How to Treat Henoch-Schönlein Purpura Nephritis with Crescent Formation

Henoch-Schönlein purpura (HSP) nephritis complicated by crescent formation is classified as rapidly progressive glomerulonephritis and represents one of the most severe manifestations of the disease. This aggressive form demands immediate medical intervention to prevent irreversible kidney damage and improve long-term outcomes.

Understanding Crescentic HSP Nephritis

Crescents in the kidneys develop when inflammatory cells and fibrin accumulate within Bowman's space, leading to structural damage in the glomeruli. When more than 50% of glomeruli show crescentic changes, the condition progresses rapidly, often resulting in acute kidney injury. Early diagnosis through renal biopsy is crucial for initiating timely treatment.

Intensive Immunosuppressive Therapy Approaches

To combat the intense immune-mediated inflammation, a combination of powerful immunosuppressive agents—commonly referred to as triple therapy—is widely recommended. This regimen typically includes:

1. Methylprednisolone Pulse Therapy

High-dose intravenous methylprednisolone at 30 mg/kg per day for three consecutive days helps suppress acute inflammation. This pulse therapy rapidly reduces immune system overactivity and stabilizes glomerular function during the critical early phase.

2. Cyclophosphamide Treatment

Oral or intravenous cyclophosphamide at a dose of 2 mg/kg daily for two months targets abnormal immune cell proliferation. It plays a key role in preventing further autoimmune attacks on the kidneys and is especially effective in severe crescentic cases.

3. Dipyridamole for Antiplatelet and Immunomodulatory Effects

Dipyridamole, administered at 5 mg/kg per day for six months, not only improves microcirculation but also exhibits anti-inflammatory properties that support kidney recovery.
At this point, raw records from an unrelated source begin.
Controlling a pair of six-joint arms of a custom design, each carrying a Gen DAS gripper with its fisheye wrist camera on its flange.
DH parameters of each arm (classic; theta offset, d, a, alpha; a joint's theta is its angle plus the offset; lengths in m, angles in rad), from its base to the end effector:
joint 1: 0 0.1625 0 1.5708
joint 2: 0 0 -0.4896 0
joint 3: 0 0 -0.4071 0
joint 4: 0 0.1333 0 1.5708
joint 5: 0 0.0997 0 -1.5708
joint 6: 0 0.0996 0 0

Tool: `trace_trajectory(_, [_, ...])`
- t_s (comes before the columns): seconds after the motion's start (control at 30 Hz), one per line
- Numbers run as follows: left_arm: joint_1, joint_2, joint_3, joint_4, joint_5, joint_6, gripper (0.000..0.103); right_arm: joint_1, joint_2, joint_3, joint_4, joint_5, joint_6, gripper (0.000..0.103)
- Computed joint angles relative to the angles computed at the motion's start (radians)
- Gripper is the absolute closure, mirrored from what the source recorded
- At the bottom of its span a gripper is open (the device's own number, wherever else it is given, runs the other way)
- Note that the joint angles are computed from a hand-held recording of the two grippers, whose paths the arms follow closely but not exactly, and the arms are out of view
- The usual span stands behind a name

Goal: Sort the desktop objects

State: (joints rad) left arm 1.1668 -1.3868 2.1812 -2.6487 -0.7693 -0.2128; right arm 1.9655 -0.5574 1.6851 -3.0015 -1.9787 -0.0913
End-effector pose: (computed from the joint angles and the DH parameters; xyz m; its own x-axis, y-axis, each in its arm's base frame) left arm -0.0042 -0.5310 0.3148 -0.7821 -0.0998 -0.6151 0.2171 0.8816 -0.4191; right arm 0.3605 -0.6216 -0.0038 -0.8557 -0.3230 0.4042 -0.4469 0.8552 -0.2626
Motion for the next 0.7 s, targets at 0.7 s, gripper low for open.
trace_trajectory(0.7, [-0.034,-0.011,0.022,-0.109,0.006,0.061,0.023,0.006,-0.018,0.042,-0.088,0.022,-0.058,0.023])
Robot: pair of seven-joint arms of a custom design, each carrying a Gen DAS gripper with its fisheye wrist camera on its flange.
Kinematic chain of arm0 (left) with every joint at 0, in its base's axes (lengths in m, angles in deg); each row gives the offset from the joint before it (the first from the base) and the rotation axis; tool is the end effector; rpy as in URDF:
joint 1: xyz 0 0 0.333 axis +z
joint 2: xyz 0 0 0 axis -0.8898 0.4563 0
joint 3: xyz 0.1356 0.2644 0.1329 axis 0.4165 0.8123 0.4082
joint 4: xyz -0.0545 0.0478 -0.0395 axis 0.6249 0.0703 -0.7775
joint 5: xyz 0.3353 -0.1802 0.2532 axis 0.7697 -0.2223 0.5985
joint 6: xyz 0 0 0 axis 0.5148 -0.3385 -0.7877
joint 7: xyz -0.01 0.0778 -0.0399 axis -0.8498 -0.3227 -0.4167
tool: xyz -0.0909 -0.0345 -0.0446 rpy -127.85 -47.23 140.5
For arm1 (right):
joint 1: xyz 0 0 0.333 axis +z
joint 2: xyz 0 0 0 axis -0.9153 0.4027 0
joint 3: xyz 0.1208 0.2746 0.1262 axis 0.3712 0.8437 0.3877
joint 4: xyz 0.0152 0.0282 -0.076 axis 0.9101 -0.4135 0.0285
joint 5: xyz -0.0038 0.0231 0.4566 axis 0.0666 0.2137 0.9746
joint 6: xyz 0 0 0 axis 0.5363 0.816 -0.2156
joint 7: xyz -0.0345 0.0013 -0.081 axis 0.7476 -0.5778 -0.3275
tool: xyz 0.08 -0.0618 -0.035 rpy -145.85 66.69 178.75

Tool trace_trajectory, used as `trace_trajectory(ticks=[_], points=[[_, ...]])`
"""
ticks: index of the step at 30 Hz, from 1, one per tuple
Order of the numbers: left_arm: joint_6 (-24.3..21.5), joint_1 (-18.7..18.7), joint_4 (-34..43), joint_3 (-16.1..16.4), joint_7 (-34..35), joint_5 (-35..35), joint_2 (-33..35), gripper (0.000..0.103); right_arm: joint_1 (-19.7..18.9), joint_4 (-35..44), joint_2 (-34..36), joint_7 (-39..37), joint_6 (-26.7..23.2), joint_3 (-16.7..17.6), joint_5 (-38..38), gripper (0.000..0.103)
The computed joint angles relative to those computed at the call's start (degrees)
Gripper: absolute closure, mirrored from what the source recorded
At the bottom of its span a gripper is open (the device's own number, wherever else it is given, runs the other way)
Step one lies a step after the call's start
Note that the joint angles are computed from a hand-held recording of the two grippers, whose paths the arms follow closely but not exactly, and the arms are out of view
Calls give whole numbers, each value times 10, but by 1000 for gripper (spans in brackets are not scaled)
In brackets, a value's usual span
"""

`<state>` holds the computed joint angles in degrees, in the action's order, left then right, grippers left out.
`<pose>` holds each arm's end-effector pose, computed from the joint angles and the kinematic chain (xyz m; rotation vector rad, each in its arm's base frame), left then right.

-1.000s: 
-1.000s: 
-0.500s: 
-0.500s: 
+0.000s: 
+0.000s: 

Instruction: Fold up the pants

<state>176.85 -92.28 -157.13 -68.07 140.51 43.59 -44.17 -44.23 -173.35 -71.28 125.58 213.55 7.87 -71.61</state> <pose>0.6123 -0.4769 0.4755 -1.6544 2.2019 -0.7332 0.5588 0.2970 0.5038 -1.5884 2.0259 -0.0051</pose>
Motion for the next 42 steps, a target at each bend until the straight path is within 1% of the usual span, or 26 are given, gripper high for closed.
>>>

Its prolonged use contributes to sustained remission.

Follow-up Oral Steroid Regimen

After the initial intensive phase, patients transition to oral prednisone at 45 mg/m² per day for three months, followed by a gradual tapering schedule. This step-down approach minimizes relapse risk while allowing the body to slowly regain hormonal balance.

Plasma Exchange as an Adjunctive Option

In cases with high levels of circulating immune complexes or antibodies, plasma exchange (plasmapheresis) can be highly beneficial. By filtering harmful proteins and autoantibodies from the bloodstream, this procedure reduces systemic inflammation and provides additional protection to the kidneys.

Managing Acute Renal Failure: The Role of Dialysis

For patients who develop oliguria or anuria leading to acute renal failure, early initiation of dialysis is strongly advised. Peritoneal dialysis is often preferred due to its hemodynamic stability and suitability for pediatric and fragile patients. Prompt dialytic support can bridge the gap until native kidney function begins to recover.

Prognosis and Importance of Timely Intervention

Rapidly progressive HSP nephritis has a poor prognosis if left untreated. The disease evolves quickly, and without aggressive therapy, many patients face life-threatening renal failure within weeks. However, with early detection and comprehensive management—including immunosuppression, plasma exchange, and dialysis when needed—survival rates and renal outcomes significantly improve.

Crescentic HSP nephritis requires a multidisciplinary approach involving nephrologists, immunologists, and critical care specialists. Aggressive treatment protocols must be initiated promptly to halt disease progression and preserve kidney function. Awareness among clinicians and rapid access to diagnostic tools like renal biopsy are essential in turning the tide against this severe form of vasculitis-related kidney disease.